Problem to work on. Reproduce all entries below verbatim. Skip the pictures.
==== Data for analysis ====
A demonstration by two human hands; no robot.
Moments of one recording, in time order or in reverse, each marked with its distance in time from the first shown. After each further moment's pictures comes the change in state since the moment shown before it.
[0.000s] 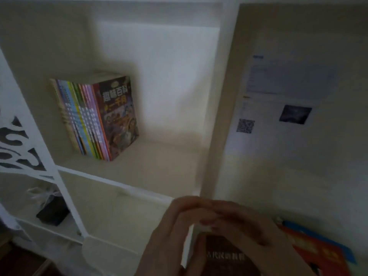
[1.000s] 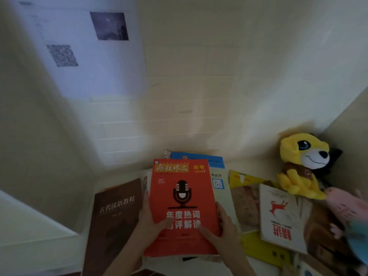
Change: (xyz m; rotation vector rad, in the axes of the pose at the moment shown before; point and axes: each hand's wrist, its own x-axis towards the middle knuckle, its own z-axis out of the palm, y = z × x) left_hand -0.146 -0.014 0.315 -0.397 -0.658 -1.160; right_hand -0.239 0.247 -0.138 -0.024 0.785 0.684
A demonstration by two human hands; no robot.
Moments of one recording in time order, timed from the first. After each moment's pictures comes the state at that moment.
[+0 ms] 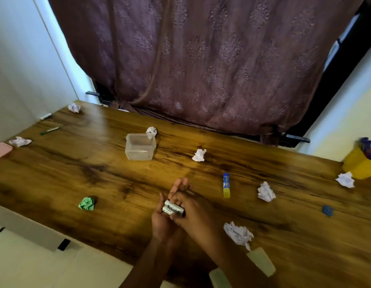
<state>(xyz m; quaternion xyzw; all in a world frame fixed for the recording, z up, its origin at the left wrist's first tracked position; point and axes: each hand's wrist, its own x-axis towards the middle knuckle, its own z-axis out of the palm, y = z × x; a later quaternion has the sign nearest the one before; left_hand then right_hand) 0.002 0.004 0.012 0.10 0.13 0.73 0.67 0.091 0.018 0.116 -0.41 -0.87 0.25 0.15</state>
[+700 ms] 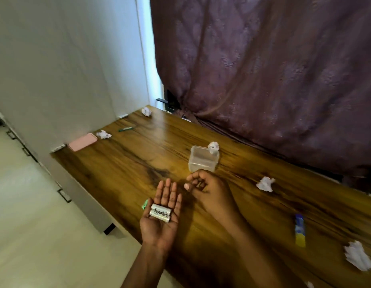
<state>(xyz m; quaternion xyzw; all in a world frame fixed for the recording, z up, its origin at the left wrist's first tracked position) -0.142 -0.047 0.036 -0.06 0.07 0.88 0.47 -0.046 0.054 0.125 -0.31 -0.81 0.43 0.24</state>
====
Expected answer.
A demonstration by two human hands; no robot.
Moments of one recording, in time order or in reverse, each marked with its distance in time from the first shown. After each further moment's pictures comes the change in state since the moment shown before it.
[0.000s] 
[1.000s] 
Change: (xyz m; rotation vector rad, in the axes of the pose at the moment shown before; point and axes: each hand's wrist, its own x-axis towards the middle knuckle, its own z-axis out of the palm, y = z × x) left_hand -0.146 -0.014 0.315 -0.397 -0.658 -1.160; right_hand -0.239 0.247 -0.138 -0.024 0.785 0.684
A demonstration by two human hands; no robot.
Moments of one recording in time order, timed from the first. After each moment's pictures comes the state at that moment.
[+0 ms] 
<state>(xyz m; quaternion xyzw; all in a world frame fixed for the recording, z up, its origin at the left wrist's first tracked position; point and axes: each hand's wrist, its own x-axis towards the middle knuckle, its own z-axis out of the palm, y = z × x; a later quaternion has the sign nearest the one before; left_hand then right_hand) 0.002 0.004 0.012 0.10 0.13 0.73 0.67 0.091 0.018 0.116 -0.41 -0.87 0.25 0.15</state>
[+700 ms] 
<state>(xyz m; quaternion xyzw; all in a world frame fixed for the recording, z up, its origin at the left wrist's first tracked position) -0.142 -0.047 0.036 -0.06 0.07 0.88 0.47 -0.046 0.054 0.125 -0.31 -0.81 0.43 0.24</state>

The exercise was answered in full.